By Nicholas Mischel, MD, Interventional Psychiatrist, Department of Psychiatry and Behavioral Health

Myths

  • Depression is only feeling sad.
  • Depression is only feeling stressed.
  • Depression is only feeling like you want to give up.

Facts

  • Depression affects brain and nervous system function (neuro-physiology).
  • Depression affects how we control our thoughts and feelings about ourselves and others (neuro-psychology).
  • Most of the time, a treatment plan can be individualized that ends up working well (personalized medicine). If first- or second-line treatment is not effective, there are newer options.

Other treatment options

There are new options to treat depression when usual first or second line treatment is not effective. One new option that involves direct stimulation of the brain is called repetitive transcranial magnetic stimulation (rTMS). rTMS is very different from ECT, electroconvulsive therapy, which is also popularly known as “shock therapy”. ECT is the most potent and effective treatment for depression, however it’s somewhat invasive procedure limits it’s use to severe and life-threatening cases. rTMS uses an electro-magnet to create small, localized electrical currents in brain and nerve tissue. Repeated stimulation (the ‘repetitive’ part) with an electro-magnet causes persistent changes in brain and nerve activity to reduce or reverse the neuro-physiologic effects of depression for a period of time following stimulation.

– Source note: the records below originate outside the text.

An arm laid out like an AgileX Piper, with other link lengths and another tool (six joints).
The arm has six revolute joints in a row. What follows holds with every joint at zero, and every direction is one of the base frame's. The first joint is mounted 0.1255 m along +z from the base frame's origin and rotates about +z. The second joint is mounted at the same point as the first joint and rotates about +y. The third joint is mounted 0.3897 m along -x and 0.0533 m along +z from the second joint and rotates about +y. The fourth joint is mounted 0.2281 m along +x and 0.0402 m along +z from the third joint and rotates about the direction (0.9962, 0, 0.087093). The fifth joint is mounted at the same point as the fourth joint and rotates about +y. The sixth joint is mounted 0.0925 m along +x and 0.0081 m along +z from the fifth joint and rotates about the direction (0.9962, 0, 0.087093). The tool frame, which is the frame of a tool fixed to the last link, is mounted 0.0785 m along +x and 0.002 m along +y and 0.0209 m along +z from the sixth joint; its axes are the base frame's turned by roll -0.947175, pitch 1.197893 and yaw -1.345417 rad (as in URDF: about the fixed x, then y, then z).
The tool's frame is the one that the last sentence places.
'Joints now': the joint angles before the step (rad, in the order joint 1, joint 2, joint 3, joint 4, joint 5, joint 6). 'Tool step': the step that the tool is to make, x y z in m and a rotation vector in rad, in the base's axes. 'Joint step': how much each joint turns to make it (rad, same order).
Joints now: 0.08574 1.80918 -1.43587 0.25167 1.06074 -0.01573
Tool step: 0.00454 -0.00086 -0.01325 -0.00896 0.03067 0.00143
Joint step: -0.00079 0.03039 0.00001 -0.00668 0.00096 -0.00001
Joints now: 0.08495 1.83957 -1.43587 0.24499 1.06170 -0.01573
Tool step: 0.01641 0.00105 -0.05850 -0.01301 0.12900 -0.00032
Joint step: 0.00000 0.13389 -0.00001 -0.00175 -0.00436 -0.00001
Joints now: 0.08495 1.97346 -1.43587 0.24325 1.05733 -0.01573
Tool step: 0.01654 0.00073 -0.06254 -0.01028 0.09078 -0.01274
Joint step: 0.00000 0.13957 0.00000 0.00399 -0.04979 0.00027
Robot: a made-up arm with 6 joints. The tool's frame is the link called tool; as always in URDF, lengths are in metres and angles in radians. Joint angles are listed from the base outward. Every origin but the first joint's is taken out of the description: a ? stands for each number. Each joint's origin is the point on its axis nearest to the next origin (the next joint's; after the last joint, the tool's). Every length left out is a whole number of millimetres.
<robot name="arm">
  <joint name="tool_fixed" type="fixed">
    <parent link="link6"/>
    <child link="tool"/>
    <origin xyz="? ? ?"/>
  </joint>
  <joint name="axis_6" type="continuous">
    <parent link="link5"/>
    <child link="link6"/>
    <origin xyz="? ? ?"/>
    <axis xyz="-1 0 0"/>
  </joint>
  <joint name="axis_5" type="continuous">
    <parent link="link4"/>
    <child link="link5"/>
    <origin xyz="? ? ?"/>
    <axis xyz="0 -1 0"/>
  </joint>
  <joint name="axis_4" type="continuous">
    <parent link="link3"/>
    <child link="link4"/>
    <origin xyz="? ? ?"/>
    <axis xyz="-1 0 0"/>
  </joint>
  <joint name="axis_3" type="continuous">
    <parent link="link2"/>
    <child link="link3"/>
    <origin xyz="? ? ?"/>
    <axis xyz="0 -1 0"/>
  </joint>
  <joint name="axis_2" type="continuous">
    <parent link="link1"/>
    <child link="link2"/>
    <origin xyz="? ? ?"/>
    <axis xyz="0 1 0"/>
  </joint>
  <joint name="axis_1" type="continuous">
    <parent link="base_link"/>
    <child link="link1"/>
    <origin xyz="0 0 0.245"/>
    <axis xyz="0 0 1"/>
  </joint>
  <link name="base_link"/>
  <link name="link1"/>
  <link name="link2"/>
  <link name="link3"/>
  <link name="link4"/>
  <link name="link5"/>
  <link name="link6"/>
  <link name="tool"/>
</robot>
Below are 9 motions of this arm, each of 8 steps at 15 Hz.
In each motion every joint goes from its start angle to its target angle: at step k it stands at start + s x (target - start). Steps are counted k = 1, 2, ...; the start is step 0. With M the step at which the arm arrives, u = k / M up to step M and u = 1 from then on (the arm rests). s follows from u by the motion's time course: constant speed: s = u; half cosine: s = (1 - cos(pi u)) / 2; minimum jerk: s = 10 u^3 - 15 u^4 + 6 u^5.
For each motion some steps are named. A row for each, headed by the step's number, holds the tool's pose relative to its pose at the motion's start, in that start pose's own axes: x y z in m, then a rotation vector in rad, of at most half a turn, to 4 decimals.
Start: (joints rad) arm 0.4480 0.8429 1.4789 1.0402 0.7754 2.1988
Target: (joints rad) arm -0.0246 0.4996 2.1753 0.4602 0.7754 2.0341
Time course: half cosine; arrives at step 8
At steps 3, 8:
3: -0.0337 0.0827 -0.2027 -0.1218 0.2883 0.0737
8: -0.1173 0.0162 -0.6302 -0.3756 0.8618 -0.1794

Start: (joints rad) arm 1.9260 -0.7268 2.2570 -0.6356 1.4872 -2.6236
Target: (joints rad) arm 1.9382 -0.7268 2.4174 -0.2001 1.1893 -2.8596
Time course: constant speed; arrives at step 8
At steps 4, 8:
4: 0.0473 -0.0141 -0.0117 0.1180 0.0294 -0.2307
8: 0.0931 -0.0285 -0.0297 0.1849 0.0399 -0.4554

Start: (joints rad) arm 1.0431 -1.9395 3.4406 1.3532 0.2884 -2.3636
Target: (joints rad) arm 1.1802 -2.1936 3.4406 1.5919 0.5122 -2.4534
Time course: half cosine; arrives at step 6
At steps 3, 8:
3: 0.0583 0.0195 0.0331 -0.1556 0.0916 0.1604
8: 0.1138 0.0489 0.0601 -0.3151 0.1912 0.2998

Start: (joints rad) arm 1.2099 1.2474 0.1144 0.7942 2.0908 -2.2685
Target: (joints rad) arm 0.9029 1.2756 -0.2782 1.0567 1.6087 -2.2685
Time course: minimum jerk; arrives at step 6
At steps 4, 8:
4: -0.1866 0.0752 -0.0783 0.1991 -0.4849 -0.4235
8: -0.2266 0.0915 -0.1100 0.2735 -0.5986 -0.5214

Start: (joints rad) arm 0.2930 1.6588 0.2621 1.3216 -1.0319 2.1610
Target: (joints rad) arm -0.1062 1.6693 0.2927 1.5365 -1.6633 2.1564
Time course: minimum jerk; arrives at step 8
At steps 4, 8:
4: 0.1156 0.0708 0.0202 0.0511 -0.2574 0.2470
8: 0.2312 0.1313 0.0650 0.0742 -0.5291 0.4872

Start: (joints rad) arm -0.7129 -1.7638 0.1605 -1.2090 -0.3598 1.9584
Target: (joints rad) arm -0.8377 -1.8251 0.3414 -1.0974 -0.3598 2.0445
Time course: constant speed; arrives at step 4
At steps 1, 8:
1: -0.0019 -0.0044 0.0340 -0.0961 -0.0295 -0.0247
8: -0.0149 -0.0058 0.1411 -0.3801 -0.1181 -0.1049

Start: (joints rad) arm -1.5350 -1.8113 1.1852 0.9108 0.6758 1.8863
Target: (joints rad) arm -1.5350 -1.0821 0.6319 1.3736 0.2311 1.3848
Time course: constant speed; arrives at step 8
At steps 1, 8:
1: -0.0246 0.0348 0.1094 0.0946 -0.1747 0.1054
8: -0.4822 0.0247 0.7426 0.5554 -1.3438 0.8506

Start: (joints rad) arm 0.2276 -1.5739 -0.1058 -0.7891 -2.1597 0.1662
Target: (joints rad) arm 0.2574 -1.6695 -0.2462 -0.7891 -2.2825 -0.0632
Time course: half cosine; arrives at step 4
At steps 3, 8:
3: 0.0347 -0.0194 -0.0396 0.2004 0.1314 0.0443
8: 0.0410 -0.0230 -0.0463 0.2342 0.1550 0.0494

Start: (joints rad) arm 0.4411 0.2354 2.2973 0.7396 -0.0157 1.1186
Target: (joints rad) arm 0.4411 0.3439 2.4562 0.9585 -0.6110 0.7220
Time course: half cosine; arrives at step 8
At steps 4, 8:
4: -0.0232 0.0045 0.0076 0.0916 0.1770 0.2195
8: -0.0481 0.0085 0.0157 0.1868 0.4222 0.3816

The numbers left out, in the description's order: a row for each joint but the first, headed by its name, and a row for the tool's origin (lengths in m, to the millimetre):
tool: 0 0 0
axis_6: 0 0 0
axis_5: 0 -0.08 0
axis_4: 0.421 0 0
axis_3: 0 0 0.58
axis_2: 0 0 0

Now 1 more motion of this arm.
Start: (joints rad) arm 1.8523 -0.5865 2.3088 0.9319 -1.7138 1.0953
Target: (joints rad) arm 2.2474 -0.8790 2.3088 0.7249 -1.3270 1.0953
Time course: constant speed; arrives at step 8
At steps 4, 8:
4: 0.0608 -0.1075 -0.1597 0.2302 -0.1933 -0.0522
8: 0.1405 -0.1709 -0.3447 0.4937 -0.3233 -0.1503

Consecutive rTMS sessions increase the durability of this effect, and 30-40 consecutive sessions can produce a persistent anti-depressant effect. There is also a new class of medications for depression called “rapid-acting antidepressants” or “RAADs”. RAADs are medicines that are administered, usually by infusion, to a person in a doctor’s office while they are monitored for a period of time. These medicines can relieve depression and suicidal thinking as quickly as within 1 to 3 days although the effects of one infusion usually does not last more than two to three weeks. Procedures involving RAADs commonly include adjunctive, or, additional combined treatment with RAADs plus psychotherapy or RAADs plus a traditional antidepressant medicine.

Wayne Health has a long history of research and treatment patients with TRD, and Wayne State University was the first group in southeast Michigan to establish an academic interventional psychiatry service to provide rTMS and RAAD treatments. Wayne Health offers both rTMS and RAAD procedures as well as general evaluation and treatment recommendations for “treatment-resistant depression”, TRD, or depression that doesn’t respond to traditional medicines and psychotherapy. Wayne Health refers to community partners for ECT when indicated.

Wayne Health Interventional Psychiatry is a sub-specialty referral service. Patients being treated for TRD with rTMS or RAAD procedures need to maintain a primary psychiatrist or other provider to continue medication management and/or psychotherapy for depression. rTMS is approved for other psychiatric conditions, including obsessive-compulsive disorder (OCD), and WSU is involved in clinical research to develop additional protocols and indications.